A Reformation guide to Scripture – The translators of the Geneva Bible
Banner of Truth; 152 pages, £5.50
This volume contains the various prologues within the Geneva Bible to all the books of the Bible. These prologues give a general understanding of the Bible’s contents and each book’s place in biblical revelation.
The prologues are very brief and generally not very profound, but the comments on the four-fold gospel are particularly instructive: ‘In this history written by Matthew, Mark, Luke and John, the Spirit of God so governed their hearts that, although they were four in number, yet in effect and purpose they consent as though the whole had been composed by any one of them’ (p.81).
The dedication of the Geneva Bible to Queen Elizabeth I, also included here, assumes that as sovereign she had a responsibility before God to promote the welfare of the Christian church and warned her against the intrigues of the church’s enemies, who would hinder or prevent her work.
Among them are ‘papists who seek to erect idolatry and destroy your Majesty’ and ‘ambitious prelates like Diotrephes, who can abide none but themselves’ (p. xi).
Jewish kings like Hezekiah and Josiah are regarded as examples to all ‘godly’ rulers to reform their countries and establish the Word of God (p. xiv). There is also an insistence that the Queen must first consult with God and do nothing without the sanction of his Word.

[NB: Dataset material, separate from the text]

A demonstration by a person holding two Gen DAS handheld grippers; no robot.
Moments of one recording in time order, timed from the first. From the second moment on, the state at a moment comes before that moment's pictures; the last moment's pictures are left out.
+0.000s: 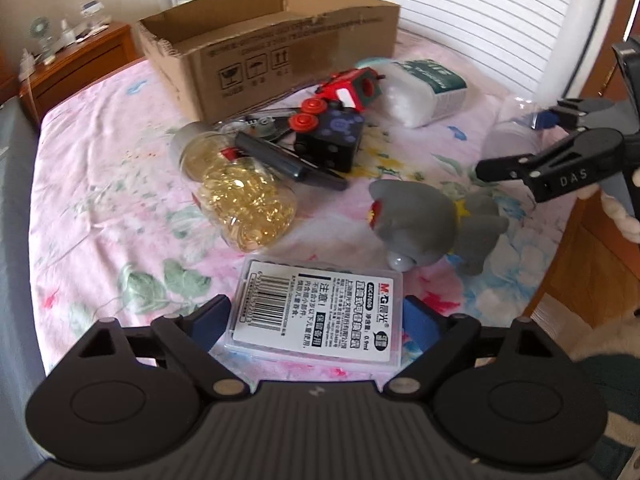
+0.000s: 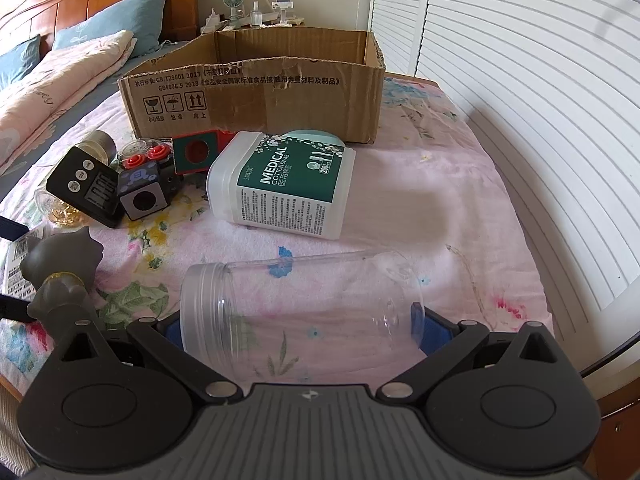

Their esteem of Elizabeth as ‘virtuous, noble and gracious’ and as one brought up in the Holy Scriptures seems misplaced, but they do emphasise her basic need to have ‘a lively and steadfast faith in Christ Jesus’.
As the translators claim to have by all means endeavoured to set forth the purity of the Word and the right sense of the Holy Ghost, so they beseech their beloved brethren in Britain to willingly receive the Word of God, earnestly study it and in all their life practise it. And so we all should!